## EXERCISE INSTRUCTIONS
Among the entries below, take the line with "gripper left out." and the line with "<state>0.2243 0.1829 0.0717", and output them and every line between them exactly, with nothing else.

[[ GIVEN DATA open ]]

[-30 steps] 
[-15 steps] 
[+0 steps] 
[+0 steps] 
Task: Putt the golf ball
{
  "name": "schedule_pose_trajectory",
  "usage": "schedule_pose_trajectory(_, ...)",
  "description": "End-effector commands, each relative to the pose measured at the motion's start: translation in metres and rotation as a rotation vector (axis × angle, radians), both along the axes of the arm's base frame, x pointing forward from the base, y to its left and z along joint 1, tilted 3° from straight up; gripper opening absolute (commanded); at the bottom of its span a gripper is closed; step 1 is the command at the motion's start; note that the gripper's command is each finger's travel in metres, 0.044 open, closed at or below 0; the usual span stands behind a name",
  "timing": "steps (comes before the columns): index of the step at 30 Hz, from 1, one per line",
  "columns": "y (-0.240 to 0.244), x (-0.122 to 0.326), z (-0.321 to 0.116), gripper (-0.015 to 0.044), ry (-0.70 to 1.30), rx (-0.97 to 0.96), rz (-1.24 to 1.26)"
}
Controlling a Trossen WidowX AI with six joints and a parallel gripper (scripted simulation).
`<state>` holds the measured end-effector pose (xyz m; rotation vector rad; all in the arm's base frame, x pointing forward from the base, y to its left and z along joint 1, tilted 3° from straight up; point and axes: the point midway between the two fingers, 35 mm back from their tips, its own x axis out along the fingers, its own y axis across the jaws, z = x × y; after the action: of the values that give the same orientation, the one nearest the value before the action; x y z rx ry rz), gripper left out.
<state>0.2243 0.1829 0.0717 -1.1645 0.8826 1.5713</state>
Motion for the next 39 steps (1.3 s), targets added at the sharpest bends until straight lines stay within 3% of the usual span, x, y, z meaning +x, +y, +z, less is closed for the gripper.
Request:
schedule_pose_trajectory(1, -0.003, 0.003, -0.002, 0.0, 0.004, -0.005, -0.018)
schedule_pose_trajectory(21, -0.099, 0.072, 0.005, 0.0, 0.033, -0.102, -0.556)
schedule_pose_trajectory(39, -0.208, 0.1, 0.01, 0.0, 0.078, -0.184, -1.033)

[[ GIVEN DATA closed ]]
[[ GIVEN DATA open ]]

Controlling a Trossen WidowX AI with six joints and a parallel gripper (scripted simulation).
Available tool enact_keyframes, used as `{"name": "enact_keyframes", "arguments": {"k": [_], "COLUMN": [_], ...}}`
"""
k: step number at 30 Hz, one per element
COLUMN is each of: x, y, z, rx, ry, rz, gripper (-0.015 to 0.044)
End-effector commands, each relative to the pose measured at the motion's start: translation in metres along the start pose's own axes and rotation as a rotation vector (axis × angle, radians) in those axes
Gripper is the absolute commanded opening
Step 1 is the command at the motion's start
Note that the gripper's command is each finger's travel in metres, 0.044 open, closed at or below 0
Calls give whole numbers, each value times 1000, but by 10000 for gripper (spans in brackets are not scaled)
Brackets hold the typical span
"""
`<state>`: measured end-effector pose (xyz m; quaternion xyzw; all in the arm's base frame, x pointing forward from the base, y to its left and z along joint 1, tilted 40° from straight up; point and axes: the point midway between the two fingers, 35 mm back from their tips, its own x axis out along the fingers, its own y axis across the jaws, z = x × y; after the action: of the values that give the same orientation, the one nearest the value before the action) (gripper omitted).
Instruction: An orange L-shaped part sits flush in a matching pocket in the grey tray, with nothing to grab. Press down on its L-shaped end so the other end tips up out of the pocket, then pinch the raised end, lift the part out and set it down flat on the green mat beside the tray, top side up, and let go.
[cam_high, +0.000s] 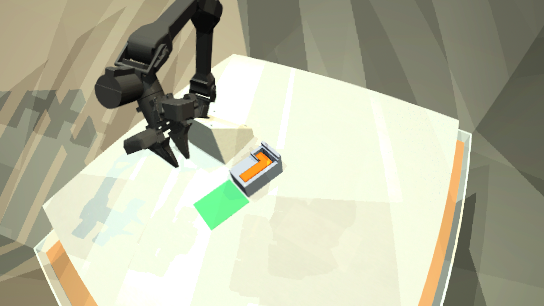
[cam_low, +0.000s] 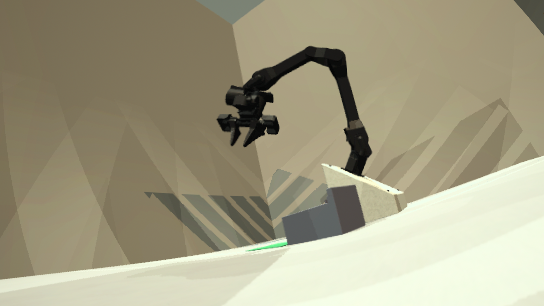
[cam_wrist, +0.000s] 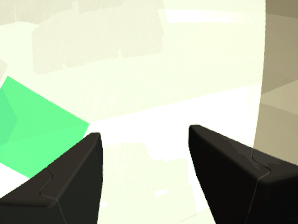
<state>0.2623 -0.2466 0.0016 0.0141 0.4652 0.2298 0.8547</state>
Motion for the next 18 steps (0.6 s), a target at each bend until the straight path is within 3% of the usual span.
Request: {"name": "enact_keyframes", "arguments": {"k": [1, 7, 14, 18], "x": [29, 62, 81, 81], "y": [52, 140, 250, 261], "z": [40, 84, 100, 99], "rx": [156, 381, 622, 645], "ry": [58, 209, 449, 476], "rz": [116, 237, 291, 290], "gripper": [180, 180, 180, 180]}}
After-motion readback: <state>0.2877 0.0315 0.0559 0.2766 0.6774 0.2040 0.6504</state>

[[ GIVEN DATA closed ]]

## SOLUTION FOR THIS PROBLEM
`<state>` holds the measured end-effector pose (xyz m; rotation vector rad; all in the arm's base frame, x pointing forward from the base, y to its left and z along joint 1, tilted 3° from straight up; point and axes: the point midway between the two fingers, 35 mm back from their tips, its own x axis out along the fingers, its own y axis across the jaws, z = x × y; after the action: of the values that give the same orientation, the one nearest the value before the action; x y z rx ry rz), gripper left out.
<state>0.2243 0.1829 0.0717 -1.1645 0.8826 1.5713</state>

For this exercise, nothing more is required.